Music Review // Atomic Junction "THAT THERE IS AMERICA (Live from The Rock House)"
https://atomicjunction.bandcamp.com/album/that-there-is-america-live-from-the-rock-house
This live album by Atomic Junction was released a little over a year after their full length, "Peacedale", but if you listen to it you'll know that this was recorded prior to the release of that full length. This is interesting because a lot of the songs on this live album are on "Peacedale" as well, so if you think about it in the way that Atomic Junction would release an album then tour to support it, but a lot of these songs were likely being performed live without the audience really knowing them yet. Though it came after, this live album could serve as a sort of raw preview for what was to come.
There is something about a live album which is just such a good time. In the studio, if you do something and you don't like it or it's wrong then you just go back and try again. Being live just captures that moment in time, with all its flaws and just also makes it feel like what it might be like if you were to experience this band live. Atomic Junction opened with "Pretty Girls & Pins", which is about churches, bowling alleys and strip clubs. If you've ever driven around Texas you'll know what this is about, though last time I was in Texas it was also that contrast of a church either being on every corner or an adult video store.
A lot of the rest of these songs are about drinking. But, to an extent, they are also lessons about why you perhaps shouldn't drink so much. As they seem to all tell stories, they often times end with the moral being to drink responsibly or not at all because these songs seem to have those consequences from drinking. This is true in "Now She Is My Ex" especially, though "Gene the Auctioneer" is about a hat. This song also comes through with the slower acoustics that help Atomic Junction have that sound which is somewhere between country and Americana. There are keyboards like The Wallflowers and at times you can even hear the harmonica.

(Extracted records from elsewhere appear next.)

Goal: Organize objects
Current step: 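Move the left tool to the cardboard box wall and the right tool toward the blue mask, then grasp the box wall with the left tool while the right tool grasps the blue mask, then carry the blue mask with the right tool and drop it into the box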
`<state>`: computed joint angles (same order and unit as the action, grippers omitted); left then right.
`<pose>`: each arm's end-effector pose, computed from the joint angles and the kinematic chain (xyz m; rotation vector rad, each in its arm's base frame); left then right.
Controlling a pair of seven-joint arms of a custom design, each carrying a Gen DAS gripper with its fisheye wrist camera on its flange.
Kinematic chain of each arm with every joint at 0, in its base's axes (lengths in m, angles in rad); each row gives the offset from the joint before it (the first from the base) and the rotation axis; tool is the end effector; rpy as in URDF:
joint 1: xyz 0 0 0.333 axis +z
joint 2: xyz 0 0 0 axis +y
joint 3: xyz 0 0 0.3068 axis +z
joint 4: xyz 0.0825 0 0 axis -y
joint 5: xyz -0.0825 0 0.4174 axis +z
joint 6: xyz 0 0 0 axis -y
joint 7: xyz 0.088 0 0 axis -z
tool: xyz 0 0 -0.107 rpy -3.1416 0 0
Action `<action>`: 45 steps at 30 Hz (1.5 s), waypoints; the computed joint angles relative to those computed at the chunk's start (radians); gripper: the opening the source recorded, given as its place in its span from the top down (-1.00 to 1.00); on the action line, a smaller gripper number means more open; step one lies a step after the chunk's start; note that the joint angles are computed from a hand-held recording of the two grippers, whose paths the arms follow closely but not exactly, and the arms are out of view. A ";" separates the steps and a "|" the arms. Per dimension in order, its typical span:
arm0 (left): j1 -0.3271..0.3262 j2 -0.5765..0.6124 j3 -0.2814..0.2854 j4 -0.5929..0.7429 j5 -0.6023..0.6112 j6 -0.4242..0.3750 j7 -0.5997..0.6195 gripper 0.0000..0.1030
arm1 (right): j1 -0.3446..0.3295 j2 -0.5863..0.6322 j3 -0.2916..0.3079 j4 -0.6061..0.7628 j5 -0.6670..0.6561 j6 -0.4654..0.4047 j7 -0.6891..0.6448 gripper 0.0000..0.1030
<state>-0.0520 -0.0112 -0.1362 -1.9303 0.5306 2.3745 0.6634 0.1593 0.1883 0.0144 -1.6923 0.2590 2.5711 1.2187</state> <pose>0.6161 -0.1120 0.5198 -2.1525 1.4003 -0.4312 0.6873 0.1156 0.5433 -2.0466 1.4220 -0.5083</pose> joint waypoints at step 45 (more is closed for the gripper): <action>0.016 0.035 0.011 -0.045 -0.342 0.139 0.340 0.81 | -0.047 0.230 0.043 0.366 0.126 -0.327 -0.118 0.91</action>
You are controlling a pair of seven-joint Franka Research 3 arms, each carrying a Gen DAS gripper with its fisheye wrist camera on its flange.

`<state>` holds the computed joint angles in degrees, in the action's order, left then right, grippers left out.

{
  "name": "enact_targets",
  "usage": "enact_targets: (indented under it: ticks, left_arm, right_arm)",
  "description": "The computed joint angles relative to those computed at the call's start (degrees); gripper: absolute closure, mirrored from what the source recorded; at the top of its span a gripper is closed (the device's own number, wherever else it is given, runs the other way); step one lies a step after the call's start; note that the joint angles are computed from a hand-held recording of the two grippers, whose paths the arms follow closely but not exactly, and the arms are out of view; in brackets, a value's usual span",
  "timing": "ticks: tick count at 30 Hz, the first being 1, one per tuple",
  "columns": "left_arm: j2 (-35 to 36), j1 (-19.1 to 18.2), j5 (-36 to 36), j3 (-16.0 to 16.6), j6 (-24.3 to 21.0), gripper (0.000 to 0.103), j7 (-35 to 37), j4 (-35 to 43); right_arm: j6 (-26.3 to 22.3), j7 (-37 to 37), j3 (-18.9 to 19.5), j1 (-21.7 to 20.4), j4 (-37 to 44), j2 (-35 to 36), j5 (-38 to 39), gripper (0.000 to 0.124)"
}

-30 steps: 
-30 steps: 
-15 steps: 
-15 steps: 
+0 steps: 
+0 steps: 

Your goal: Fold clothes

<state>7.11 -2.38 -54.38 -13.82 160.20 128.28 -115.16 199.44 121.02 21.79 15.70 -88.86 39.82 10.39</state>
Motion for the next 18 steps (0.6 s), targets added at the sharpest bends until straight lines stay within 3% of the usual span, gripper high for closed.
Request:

When this album comes to an end, there is a song called "3Ws" and those Ws are: Waylon, a good woman and cheap wine. Between that and the Loretta Lynn mention you can tell there are great country roots here, but I also hear sounds like John Mellencamp and Bruce Springsteen coming out. Atomic Junction just feels to me like the type of rock music you would make when you're from America. It's that definition of the pride and soul of the working class. It's not about making a country album because you hope you can some day become a pop star. It's about having a story to tell and knowing that there are others out there like you who will be able to relate with it.